-- PROVIDED RECORDS follows --

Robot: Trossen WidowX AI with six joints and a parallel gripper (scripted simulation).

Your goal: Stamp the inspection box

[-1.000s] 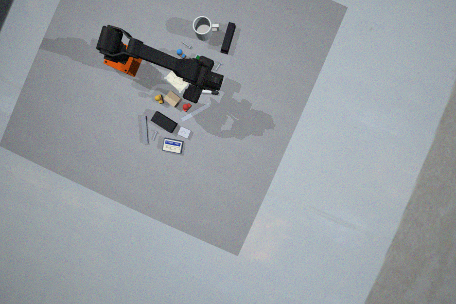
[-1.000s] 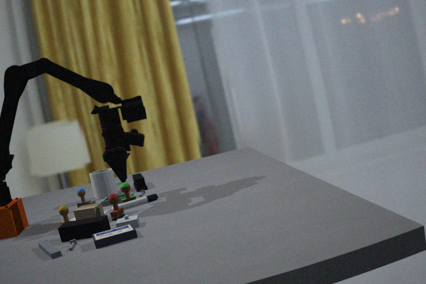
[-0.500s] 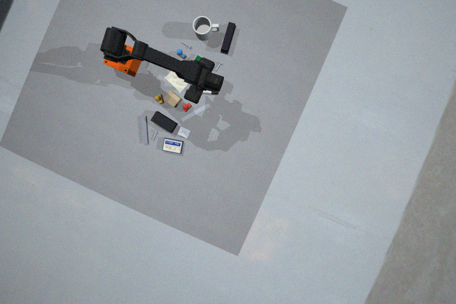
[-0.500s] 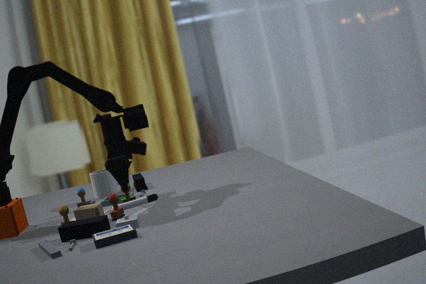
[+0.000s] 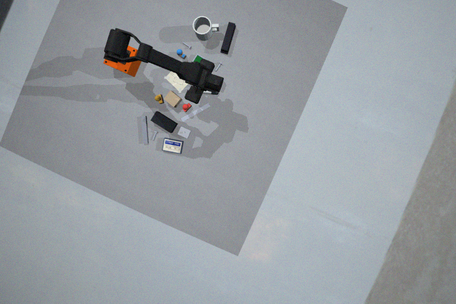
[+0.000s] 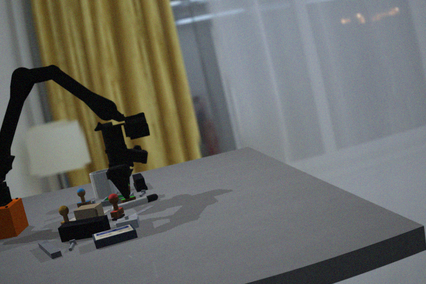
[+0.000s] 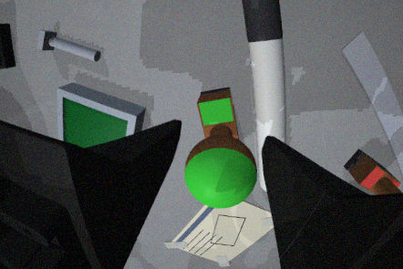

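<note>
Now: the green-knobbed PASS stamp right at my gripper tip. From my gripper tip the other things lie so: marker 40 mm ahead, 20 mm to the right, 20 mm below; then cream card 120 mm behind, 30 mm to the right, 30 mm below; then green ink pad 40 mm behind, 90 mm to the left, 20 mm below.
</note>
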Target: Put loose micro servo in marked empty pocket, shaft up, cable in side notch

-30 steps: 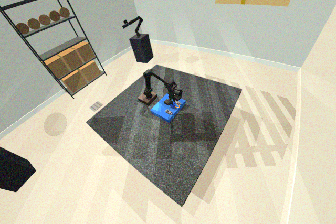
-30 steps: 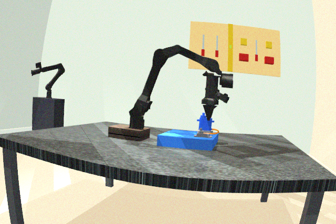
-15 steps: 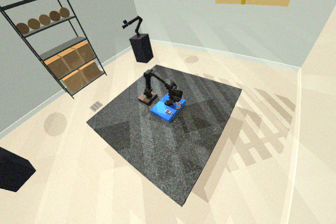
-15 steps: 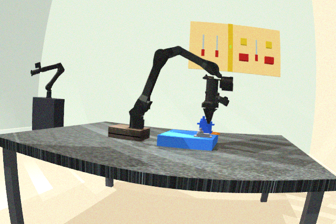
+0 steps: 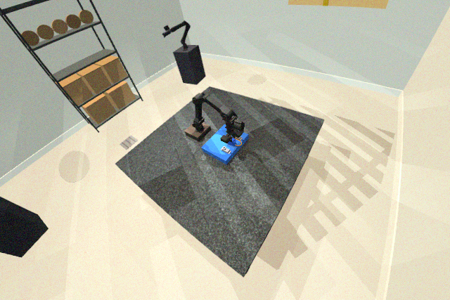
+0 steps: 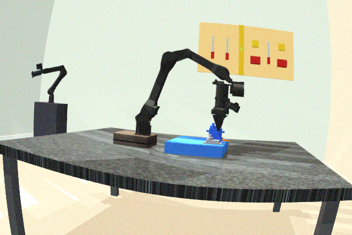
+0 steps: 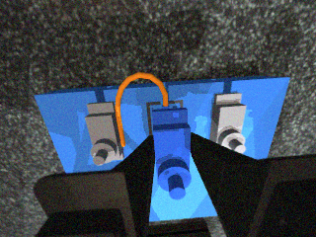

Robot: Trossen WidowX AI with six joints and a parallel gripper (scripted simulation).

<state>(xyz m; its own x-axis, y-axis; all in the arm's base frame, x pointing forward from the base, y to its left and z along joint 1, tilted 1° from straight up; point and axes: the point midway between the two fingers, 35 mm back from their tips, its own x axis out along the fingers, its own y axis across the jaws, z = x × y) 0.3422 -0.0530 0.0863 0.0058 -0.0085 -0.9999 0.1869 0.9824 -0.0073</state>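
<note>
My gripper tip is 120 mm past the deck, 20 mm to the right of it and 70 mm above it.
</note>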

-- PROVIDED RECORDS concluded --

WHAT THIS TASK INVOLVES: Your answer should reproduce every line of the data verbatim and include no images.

RESPONSE TO THE TASK:
Robot: Trossen WidowX AI with six joints and a parallel gripper (scripted simulation).

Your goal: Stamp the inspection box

[-1.000s] 
[-1.000s] 
[-0.500s] 
[-0.500s] 
[+0.000s] 
[+0.000s] 
[+0.000s] 

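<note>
Now: the green-knobbed PASS stamp right at my gripper tip. From my gripper tip the other things lie so: marker 40 mm ahead, 20 mm to the right, 20 mm below; then cream card 120 mm behind, 30 mm to the right, 30 mm below; then green ink pad 40 mm behind, 90 mm to the left, 20 mm below.
</note>
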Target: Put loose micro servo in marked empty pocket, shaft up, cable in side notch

-30 steps: 
-30 steps: 
-15 steps: 
-15 steps: 
+0 steps: 
+0 steps: 
+0 steps: 

Robot: Trossen WidowX AI with six joints and a parallel gripper (scripted simulation).

<state>(xyz m; its own x-axis, y-axis; all in the arm's base frame, x pointing forward from the base, y to its left and z along joint 1, tilted 1° from straight up; point and axes: the point midway between the two fingers, 35 mm back from their tips, its own x axis out along the fingers, its own y axis across the jaws, z = x × y) 0.3422 -0.0530 0.0863 0.0058 -0.0085 -0.9999 0.1869 0.9824 -0.0073</state>
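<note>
My gripper tip is 120 mm past the deck, 20 mm to the right of it and 70 mm above it.
</note>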

Work on this exercise has been finished.